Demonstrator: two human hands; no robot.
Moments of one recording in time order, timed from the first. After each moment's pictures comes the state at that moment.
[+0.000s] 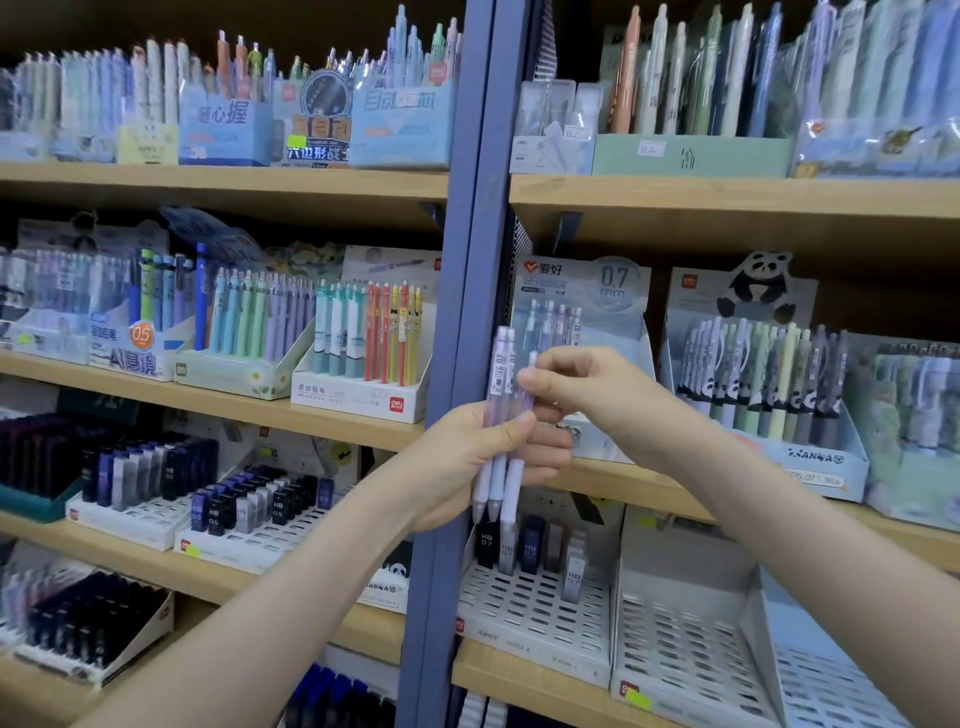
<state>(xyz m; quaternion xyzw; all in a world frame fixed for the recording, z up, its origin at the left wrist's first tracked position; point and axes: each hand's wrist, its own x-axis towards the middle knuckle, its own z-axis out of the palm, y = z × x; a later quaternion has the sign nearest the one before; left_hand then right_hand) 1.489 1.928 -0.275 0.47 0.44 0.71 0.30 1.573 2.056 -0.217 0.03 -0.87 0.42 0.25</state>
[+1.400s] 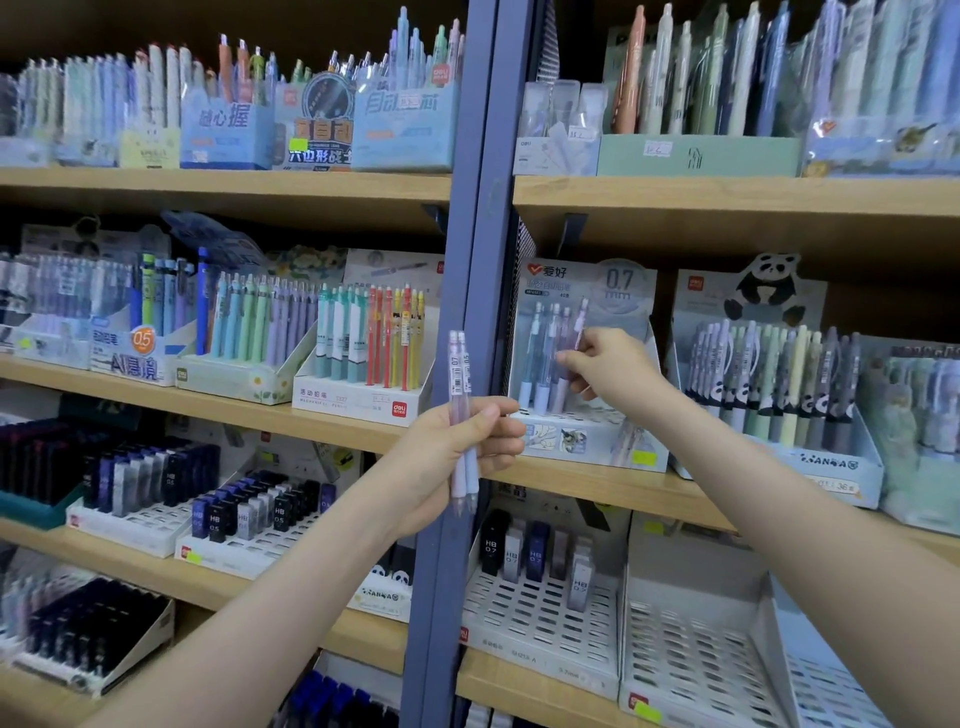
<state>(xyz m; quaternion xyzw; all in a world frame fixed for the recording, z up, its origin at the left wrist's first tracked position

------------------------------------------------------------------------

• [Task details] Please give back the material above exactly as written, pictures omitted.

• [Result below]
Demonstrator: two human hands; no robot.
Moments of one recording in time order, timed from the first. After each moment's pictures comes the state at that moment.
[+0.000s] 
<state>(xyz m; quaternion xyzw; all in a world frame fixed for the recording, z up, its origin at the left wrist's first tracked position; point and axes: each hand's wrist, its own x-axis towards the middle knuckle, its own z-axis out of the palm, y = z × x; a later quaternion has the sign nearest the one before; left_hand then right_hand) 1.489 1.928 -0.275 0.47 0.44 0.71 0.30 1.573 2.056 -0.217 0.03 -0.87 0.42 0.25</state>
[+1.400s] 
<state>(xyz m; quaternion xyzw; all in a world frame fixed for the recording, z up, its origin at the left wrist's first tracked position

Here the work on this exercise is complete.